■ **Aim of the exercise**
Give back exactly the lines of the data below, starting with the line that has "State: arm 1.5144" and going on through the line that has "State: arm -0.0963".

Items from a data source
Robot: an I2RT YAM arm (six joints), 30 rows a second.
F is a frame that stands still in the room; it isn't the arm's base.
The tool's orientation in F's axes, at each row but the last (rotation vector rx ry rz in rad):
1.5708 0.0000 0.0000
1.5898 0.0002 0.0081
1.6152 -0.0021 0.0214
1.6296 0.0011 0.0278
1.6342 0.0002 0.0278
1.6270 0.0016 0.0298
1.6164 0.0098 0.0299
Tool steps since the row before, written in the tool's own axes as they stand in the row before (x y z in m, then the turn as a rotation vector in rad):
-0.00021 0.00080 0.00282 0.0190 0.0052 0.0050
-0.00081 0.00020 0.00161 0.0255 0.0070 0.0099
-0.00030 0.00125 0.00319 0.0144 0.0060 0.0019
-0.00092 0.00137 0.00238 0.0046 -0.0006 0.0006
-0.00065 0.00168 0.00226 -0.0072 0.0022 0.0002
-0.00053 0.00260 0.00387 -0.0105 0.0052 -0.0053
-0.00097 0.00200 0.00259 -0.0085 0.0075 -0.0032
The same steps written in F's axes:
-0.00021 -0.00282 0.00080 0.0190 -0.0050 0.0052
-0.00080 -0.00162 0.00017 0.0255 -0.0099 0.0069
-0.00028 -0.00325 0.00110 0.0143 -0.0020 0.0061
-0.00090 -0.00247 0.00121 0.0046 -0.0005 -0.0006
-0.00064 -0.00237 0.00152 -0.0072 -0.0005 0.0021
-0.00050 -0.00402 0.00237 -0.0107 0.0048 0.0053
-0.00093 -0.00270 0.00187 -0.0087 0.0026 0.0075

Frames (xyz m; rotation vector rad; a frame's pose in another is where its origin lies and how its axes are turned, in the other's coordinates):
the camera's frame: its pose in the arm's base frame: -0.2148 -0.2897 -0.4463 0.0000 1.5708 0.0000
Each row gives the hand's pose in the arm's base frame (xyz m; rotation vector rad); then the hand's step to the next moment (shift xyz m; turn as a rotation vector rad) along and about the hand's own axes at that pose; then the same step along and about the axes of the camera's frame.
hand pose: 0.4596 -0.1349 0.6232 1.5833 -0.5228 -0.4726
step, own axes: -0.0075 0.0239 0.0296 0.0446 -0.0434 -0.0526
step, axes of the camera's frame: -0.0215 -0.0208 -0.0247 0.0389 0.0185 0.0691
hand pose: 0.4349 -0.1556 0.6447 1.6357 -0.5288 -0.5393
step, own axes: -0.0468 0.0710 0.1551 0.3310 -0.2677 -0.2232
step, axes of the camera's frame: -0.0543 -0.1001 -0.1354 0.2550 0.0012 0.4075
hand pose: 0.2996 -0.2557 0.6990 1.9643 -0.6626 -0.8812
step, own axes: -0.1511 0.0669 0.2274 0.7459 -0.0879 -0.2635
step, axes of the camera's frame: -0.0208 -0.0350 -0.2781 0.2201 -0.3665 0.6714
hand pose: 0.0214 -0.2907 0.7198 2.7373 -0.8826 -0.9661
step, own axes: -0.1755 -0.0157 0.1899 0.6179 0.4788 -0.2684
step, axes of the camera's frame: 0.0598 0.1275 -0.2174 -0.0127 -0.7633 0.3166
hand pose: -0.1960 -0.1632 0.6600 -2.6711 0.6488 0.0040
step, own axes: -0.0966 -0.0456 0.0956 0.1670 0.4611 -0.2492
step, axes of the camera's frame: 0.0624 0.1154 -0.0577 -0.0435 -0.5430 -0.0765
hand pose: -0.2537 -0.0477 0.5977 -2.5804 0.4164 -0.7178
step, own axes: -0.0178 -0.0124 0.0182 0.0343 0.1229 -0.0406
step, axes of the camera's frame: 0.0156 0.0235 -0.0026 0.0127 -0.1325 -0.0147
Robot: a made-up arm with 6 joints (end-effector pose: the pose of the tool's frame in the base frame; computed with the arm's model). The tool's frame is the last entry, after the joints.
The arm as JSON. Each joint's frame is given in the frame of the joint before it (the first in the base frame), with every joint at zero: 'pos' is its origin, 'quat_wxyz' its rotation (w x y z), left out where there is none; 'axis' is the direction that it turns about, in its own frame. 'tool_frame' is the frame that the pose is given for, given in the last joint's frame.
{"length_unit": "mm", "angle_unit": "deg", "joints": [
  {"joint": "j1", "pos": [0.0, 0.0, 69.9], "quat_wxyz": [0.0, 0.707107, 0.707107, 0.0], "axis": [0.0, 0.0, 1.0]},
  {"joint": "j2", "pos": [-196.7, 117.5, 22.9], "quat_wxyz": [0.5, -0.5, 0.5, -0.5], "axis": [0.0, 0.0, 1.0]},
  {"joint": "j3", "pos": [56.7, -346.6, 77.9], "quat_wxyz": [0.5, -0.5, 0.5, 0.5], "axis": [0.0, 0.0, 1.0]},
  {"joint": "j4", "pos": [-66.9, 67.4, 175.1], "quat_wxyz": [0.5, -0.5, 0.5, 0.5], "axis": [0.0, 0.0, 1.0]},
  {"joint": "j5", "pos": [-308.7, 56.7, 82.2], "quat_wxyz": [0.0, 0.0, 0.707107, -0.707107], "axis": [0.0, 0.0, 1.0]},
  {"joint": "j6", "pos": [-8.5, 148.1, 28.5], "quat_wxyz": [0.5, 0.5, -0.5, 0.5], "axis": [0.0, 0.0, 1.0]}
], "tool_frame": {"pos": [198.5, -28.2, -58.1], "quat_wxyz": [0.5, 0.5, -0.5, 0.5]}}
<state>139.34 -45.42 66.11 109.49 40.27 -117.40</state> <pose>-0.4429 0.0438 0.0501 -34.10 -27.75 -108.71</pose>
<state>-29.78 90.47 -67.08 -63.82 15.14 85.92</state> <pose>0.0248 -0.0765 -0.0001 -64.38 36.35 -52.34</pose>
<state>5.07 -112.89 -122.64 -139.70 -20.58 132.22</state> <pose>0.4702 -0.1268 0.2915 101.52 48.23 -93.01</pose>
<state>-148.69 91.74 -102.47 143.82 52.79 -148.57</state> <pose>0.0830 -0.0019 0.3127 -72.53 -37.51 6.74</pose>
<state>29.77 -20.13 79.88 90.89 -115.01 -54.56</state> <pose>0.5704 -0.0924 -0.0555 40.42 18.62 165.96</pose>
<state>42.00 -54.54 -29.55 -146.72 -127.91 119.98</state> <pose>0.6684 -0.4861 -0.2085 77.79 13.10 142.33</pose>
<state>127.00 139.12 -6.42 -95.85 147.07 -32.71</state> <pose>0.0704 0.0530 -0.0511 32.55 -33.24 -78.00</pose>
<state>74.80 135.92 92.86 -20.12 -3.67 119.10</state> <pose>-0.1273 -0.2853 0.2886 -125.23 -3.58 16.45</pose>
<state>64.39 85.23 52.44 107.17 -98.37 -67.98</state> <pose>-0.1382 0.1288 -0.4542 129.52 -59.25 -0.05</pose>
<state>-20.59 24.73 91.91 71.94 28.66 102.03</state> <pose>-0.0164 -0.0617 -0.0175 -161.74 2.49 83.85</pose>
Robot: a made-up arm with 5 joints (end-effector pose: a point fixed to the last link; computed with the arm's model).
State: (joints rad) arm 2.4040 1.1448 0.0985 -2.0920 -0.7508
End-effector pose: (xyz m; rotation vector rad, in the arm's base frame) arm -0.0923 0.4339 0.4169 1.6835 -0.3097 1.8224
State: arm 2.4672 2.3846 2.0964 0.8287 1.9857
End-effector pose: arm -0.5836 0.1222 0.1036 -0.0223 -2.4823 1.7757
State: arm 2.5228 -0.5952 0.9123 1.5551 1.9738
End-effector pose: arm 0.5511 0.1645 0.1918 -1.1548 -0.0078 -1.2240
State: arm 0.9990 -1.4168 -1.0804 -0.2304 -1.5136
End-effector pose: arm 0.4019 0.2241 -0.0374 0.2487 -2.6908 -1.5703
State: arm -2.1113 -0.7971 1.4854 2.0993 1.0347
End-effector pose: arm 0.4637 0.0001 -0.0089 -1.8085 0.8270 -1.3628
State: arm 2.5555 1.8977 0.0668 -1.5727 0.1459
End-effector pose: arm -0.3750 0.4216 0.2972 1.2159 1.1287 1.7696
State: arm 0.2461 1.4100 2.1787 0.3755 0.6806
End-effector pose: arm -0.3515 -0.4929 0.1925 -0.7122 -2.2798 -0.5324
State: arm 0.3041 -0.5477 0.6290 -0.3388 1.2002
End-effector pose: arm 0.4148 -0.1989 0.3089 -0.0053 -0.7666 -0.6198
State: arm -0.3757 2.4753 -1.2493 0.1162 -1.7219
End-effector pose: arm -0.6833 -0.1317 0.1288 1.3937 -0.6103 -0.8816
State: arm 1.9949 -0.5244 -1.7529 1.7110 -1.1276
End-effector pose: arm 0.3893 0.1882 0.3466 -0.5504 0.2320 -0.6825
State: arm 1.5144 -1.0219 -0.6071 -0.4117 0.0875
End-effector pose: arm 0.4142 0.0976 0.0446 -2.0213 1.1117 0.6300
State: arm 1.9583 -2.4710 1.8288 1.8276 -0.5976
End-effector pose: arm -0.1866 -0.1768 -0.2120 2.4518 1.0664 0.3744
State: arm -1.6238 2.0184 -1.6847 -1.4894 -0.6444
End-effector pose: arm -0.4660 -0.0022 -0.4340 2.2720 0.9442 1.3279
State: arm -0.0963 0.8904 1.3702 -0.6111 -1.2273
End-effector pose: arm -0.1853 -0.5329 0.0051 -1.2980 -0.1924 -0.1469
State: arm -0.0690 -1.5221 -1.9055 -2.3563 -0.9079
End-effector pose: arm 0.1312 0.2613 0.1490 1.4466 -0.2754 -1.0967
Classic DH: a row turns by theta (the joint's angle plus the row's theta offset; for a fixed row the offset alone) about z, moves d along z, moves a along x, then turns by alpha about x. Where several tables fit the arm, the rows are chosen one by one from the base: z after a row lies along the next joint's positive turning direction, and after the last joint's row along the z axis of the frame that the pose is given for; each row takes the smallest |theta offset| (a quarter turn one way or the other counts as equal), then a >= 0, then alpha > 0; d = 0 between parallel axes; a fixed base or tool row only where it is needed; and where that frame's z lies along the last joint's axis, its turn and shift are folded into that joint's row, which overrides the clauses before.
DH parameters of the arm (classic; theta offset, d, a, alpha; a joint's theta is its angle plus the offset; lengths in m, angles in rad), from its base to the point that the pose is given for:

■ **Answer box**
State: arm 1.5144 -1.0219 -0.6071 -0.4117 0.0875
End-effector pose: arm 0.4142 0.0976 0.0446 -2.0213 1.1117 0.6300
State: arm 1.9583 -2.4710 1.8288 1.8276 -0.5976
End-effector pose: arm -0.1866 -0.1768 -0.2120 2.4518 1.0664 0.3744
State: arm -1.6238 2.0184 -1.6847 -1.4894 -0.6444
End-effector pose: arm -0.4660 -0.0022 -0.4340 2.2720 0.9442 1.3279
State: arm -0.0963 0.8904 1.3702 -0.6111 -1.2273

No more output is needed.